5 reasons a designer should graduate college — Frank derFrankie Neulichedl

5 reasons a designer should graduate college

More and more I hear influential people talking about graduating college as a waste of time. There are even "scholarships" for not attending college. I think this is the wrong direction to go and here are my five reasons why a designer should graduate a college or university.

1 - Open your mind

The new "don't waste time on college" crowd often refers to Mark Zuckerberg and Bill Gates as examples of successful entrepreneurs, which dropped out of college. But these are just exemptions from the rule. Most of the people are not "early birds" and they don't know yet what is the right direction in a certain business field. As for designers - the examples of designers who attended colleges and became successful are far greater then the self taught ones. Most designers who graduated college will say that the college was a waste of time and not so helpful, but this is a distorted impression. While technique can be easily self-taught, the mindset a design course in college can give you is not. It opens your mind when you are immersed for the first time with a big group of people interested in the same topics, as you are - an effect with long lasting effects.

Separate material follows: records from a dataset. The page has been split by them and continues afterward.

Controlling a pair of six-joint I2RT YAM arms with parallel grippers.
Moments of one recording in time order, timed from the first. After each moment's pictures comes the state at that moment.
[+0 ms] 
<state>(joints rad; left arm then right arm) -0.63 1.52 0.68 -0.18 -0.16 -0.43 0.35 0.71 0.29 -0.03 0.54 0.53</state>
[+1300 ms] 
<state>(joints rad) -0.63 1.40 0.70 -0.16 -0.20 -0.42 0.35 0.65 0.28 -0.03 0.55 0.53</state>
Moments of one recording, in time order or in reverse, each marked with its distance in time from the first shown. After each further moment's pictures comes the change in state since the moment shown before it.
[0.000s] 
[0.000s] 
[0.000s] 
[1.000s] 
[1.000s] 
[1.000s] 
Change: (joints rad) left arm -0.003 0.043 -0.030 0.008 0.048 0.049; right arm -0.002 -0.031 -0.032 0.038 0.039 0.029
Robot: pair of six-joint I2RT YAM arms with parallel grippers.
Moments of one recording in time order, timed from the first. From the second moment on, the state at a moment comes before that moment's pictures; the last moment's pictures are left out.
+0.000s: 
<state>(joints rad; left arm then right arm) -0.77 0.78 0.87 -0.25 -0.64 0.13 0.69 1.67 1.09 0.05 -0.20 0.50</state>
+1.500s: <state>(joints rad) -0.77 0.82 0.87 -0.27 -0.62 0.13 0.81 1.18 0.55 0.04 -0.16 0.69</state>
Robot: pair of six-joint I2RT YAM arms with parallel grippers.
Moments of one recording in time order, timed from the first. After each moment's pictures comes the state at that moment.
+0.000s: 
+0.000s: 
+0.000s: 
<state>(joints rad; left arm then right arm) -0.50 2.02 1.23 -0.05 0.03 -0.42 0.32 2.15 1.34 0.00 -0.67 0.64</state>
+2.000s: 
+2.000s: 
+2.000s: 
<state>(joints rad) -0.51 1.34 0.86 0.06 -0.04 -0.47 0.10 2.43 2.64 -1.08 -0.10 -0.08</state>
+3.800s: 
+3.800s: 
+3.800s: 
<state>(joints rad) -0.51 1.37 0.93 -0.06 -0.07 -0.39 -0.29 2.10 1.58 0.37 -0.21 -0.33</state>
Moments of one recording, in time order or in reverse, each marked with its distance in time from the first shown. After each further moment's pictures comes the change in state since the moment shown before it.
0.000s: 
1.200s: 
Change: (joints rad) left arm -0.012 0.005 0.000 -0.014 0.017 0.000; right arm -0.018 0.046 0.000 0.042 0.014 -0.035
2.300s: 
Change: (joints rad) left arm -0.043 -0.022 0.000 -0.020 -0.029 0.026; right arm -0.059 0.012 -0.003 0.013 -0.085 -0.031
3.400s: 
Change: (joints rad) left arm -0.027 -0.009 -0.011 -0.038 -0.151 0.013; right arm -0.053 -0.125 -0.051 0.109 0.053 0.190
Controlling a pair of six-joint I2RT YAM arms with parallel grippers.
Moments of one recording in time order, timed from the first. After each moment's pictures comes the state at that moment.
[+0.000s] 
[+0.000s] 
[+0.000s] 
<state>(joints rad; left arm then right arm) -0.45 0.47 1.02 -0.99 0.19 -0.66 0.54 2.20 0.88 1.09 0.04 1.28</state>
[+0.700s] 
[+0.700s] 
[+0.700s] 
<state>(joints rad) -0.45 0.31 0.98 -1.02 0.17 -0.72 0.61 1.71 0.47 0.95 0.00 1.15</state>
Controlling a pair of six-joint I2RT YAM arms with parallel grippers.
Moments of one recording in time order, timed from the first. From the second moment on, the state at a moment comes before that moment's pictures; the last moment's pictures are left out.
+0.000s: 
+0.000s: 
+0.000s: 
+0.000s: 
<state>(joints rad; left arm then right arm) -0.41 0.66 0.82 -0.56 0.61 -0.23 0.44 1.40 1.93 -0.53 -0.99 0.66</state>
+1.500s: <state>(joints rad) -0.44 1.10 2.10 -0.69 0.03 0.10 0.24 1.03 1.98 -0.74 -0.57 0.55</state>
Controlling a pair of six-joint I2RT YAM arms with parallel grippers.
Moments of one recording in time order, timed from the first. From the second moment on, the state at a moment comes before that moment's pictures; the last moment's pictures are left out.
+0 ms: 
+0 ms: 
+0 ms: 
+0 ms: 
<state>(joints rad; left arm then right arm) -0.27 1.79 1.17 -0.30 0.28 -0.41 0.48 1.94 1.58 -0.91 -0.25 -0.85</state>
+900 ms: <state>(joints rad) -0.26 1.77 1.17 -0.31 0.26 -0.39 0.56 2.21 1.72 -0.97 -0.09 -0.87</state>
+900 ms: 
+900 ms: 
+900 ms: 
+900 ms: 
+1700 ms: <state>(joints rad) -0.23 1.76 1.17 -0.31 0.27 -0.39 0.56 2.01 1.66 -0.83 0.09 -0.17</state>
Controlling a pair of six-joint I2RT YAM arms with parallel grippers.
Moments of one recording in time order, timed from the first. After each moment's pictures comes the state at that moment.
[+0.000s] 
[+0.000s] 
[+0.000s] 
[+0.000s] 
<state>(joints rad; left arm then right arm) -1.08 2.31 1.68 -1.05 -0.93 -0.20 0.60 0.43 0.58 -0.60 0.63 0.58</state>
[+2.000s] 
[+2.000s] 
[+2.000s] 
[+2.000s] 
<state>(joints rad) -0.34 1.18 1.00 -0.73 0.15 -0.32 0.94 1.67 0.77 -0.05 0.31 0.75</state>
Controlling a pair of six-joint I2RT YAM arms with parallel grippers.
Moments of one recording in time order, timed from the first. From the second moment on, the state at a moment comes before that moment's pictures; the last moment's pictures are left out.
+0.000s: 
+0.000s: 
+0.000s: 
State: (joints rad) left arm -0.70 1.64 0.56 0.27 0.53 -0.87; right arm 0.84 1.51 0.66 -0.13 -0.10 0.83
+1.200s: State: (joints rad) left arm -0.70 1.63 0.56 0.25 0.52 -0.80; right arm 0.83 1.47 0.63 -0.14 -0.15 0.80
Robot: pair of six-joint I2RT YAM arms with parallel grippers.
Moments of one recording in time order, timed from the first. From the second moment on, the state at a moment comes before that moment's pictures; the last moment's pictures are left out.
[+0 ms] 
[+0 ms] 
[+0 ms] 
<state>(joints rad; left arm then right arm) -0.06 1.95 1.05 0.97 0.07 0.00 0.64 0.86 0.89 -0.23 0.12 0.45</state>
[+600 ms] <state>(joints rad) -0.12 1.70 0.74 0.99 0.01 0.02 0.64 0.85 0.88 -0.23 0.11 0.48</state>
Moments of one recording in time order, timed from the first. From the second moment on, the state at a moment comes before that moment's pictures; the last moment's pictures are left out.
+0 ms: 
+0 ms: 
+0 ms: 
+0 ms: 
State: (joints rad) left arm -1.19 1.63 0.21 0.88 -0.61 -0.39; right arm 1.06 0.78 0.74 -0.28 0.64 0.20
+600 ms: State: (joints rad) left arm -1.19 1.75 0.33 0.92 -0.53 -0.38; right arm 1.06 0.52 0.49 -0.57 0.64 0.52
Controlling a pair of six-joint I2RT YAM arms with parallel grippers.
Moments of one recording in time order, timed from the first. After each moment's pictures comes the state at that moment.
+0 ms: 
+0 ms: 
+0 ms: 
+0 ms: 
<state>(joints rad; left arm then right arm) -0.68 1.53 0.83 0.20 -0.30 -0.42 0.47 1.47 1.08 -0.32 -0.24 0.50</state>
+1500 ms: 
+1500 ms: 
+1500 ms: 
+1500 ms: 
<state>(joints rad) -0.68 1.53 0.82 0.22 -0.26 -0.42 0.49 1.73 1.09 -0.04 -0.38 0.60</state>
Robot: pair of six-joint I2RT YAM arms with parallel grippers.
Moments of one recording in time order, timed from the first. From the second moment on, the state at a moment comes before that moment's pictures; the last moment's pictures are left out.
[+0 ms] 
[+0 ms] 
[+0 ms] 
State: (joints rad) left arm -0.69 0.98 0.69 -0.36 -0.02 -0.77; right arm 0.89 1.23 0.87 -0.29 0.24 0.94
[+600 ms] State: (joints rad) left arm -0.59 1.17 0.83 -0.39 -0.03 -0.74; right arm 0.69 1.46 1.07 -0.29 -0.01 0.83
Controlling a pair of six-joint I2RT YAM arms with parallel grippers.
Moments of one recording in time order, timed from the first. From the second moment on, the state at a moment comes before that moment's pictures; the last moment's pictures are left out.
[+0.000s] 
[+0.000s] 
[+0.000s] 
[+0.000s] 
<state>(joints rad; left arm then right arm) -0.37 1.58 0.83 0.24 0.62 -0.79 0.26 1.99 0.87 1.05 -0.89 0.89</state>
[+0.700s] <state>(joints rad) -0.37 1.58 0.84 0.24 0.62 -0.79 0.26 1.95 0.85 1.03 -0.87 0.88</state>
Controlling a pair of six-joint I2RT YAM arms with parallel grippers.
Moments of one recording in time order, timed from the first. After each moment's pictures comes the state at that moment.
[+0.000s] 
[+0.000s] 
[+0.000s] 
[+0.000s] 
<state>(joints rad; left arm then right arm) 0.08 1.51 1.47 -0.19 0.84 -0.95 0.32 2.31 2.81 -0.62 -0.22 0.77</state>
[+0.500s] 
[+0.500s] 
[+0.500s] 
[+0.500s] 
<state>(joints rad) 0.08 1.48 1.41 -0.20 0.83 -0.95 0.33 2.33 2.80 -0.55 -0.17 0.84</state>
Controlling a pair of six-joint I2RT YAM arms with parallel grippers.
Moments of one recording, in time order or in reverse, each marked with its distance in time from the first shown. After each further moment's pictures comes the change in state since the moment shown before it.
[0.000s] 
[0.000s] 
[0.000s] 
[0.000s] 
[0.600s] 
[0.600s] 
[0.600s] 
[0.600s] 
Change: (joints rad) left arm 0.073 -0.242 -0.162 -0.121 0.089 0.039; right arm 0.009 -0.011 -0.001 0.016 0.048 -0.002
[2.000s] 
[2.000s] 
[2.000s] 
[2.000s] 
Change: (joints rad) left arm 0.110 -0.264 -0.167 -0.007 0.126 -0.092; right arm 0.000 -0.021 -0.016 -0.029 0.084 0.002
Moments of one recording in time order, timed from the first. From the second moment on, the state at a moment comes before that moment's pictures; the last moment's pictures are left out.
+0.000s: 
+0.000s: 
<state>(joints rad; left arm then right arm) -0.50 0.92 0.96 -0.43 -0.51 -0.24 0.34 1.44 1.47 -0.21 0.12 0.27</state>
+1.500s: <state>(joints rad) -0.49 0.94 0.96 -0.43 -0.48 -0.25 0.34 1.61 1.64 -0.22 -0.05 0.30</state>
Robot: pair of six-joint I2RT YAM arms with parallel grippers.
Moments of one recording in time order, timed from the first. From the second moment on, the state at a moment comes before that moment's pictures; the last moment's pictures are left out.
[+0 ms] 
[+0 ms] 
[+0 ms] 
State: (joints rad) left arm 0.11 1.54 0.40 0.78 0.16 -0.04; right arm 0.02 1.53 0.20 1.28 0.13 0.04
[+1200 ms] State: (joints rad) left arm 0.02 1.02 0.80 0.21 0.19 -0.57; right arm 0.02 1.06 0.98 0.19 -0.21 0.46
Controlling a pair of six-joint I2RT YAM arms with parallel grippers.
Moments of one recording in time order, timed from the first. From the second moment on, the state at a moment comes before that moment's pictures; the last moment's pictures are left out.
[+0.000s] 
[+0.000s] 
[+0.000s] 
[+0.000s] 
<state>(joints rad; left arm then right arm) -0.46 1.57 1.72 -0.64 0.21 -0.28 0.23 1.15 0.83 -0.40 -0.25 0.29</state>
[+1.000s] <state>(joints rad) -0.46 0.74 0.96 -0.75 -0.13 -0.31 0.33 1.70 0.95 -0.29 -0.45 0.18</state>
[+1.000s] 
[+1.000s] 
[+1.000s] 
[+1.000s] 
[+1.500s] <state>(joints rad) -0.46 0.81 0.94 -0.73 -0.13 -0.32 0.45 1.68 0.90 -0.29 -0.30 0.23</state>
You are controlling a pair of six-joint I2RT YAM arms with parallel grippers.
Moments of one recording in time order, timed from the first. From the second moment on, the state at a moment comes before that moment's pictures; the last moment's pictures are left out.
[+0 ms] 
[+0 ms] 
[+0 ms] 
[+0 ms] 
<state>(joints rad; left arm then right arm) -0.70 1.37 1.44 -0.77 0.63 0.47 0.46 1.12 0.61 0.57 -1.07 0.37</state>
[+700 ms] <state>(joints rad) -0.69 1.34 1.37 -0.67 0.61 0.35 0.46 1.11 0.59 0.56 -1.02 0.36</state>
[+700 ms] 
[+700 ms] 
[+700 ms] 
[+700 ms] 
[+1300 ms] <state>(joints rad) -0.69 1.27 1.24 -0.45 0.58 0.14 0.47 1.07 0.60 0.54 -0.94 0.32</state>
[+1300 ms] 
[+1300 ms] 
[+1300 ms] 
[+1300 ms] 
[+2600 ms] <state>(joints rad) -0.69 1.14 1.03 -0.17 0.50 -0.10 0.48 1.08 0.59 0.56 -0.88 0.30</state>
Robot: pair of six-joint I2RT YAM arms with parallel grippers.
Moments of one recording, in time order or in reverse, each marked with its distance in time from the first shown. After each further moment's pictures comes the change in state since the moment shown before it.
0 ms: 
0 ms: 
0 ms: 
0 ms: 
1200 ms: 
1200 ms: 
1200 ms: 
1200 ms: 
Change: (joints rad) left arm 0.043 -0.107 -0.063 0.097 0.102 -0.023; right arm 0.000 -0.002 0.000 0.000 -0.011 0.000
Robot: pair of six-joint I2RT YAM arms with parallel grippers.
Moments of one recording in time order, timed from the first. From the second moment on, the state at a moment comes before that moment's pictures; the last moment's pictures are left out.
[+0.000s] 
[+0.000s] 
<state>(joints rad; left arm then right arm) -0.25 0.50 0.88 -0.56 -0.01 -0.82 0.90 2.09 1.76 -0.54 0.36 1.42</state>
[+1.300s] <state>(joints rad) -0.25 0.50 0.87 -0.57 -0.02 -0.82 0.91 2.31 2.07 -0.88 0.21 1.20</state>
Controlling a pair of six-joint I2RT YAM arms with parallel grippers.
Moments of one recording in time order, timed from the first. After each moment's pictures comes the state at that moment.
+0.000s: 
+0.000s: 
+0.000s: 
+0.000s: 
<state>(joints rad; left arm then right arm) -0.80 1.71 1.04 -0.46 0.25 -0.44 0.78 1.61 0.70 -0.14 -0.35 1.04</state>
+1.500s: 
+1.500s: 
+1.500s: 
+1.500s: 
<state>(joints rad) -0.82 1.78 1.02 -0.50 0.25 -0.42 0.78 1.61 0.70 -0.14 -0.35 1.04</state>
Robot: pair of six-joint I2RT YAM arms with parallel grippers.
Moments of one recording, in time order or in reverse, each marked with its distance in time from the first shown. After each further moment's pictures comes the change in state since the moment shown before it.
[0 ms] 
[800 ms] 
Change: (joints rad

2 - Learn something different (e.g. business)

You can study something non related to design if you think you can learn the craft by yourself in a better way or if you cannot find an appropriate design course close to you. Maybe you get your inspirational talks in meet ups or at conferences. A successful designer is also a business man. If you want to become a freelancer or own a creative studio you may consider study business. If you are interested into sociological problems and want to design for that area you can study sociology. Can you see the pattern? Get a degree.

3 - You need it to work outside your country (visa)

This is one of the most important reasons to get a degree. The world today requires people to move around the world. You may work your whole life in the EU or in the US, but maybe not. The visa and labor laws are not as flexible as you might think and having a degree is a huge advantage - really it often makes up 50% of your changes to get a work permit in other countries. The type of specialization is not so important - actually a normal business degree is the most widely accepted.

4 - You have achieved something

It might seem silly that a successful designer goes back to college in his mid 30s just to finish the college. But I know more than one designer who actually did that. They all told me that they missed something. They had the feeling to have failed by not completing their studies. I myself can relate to this because I didn't start my college education right away. I worked five years before I started and every time one of my friends finished university in the meantime I felt a little sting. I was working and was advancing in my position, felt successful, but something was missing, especially when I talked to other designers / developers at the time. It may be a European thing, but self-taught is never canonical.

5 - You can work for Google

Many companies have strict rules about what education a person must have to be part of their "ecosystem". You think that this is discriminating, because you cannot rate a value of an employee based on education levels. You might be right, but these rules are part of the culture of a company and often part of guidelines to avoid discrimination and favoritism. So if you can foresee for the rest of your life that you will never want or have to become part of an organization where they have this kind of rules go ahead and don't get a degree.


The time invested in education is never wasted. You can lay the ground for a career in multiple ways, getting a degree is one of the better ways and opens more possibilities.